Problem requirements:
Repeat the listing below exactly. Pictures do not belong in the copy.
┄┄┄┄┄┄
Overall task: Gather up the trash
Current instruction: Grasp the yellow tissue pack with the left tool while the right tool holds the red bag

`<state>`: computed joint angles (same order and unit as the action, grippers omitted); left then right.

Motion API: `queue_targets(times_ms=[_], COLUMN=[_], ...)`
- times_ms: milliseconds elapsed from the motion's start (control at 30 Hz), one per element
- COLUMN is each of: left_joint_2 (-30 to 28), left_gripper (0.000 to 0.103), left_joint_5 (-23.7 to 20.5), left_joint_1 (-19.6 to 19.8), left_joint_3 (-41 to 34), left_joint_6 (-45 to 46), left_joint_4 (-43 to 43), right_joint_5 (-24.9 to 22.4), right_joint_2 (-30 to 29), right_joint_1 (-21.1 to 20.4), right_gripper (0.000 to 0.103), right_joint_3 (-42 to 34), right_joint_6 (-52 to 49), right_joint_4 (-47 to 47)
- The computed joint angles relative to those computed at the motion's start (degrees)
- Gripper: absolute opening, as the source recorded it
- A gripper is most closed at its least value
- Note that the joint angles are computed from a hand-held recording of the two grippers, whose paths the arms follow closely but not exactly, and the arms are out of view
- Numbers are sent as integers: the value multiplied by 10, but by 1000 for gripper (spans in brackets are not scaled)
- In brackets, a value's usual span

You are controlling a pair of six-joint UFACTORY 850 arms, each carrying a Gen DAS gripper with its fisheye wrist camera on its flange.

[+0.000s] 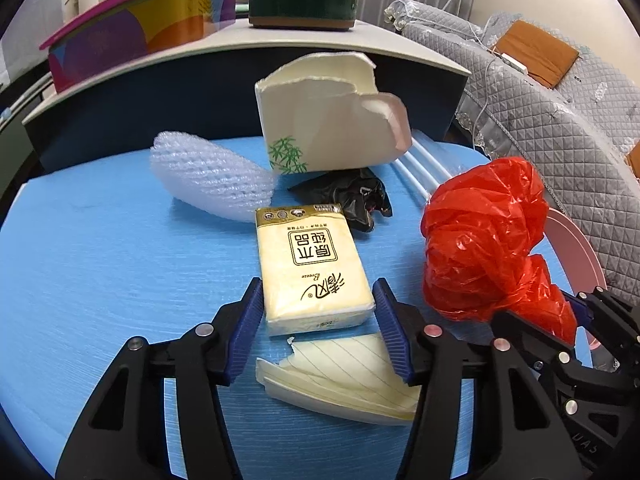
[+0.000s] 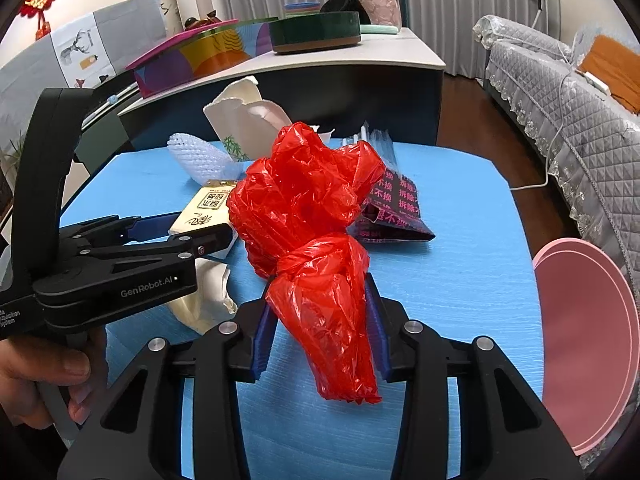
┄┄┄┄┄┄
Task output:
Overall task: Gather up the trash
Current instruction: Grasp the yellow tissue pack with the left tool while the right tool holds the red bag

`<state>`: computed joint angles (same order and unit as the action, grippers omitted); left then right.

Motion API: `queue_targets(times_ms=[_], COLUMN=[_], ...)`
- times_ms: milliseconds elapsed from the motion's start (control at 30 Hz), one per element
- COLUMN is each of: left_joint_2 (-30 to 28), left_gripper (0.000 to 0.103), left_joint_5 (-23.7 to 20.5), left_joint_1 (-19.6 to 19.8), left_joint_3 (-41 to 34), left_joint_6 (-45 to 46), left_joint_4 (-43 to 43), right_joint_5 (-24.9 to 22.4), right_joint_2 (-30 to 29), right_joint_1 (-21.1 to 20.4), right_gripper (0.000 to 0.103), right_joint_3 (-42 to 34), right_joint_6 (-52 to 49), right_joint_4 (-47 to 47)
- The computed joint angles relative to those computed at the motion's start (degrees)
- Gripper: absolute opening, as the source recorded it
- A gripper is most closed at its least value
- Note that the joint angles are computed from a hand-held recording of the two grippers, whose paths the arms follow closely but not exactly, and the arms are out of view
- Numbers are sent as integers: the value multiplied by 10, but by 1000 for gripper (spans in brackets are not scaled)
- In brackets, a value's usual span

You are controlling a pair of six-joint UFACTORY 850 arms, each carrying a Gen DAS gripper with its fisheye wrist camera on its flange.

[+0.000s] 
[+0.000s] 

Nothing else is required to finish the exercise.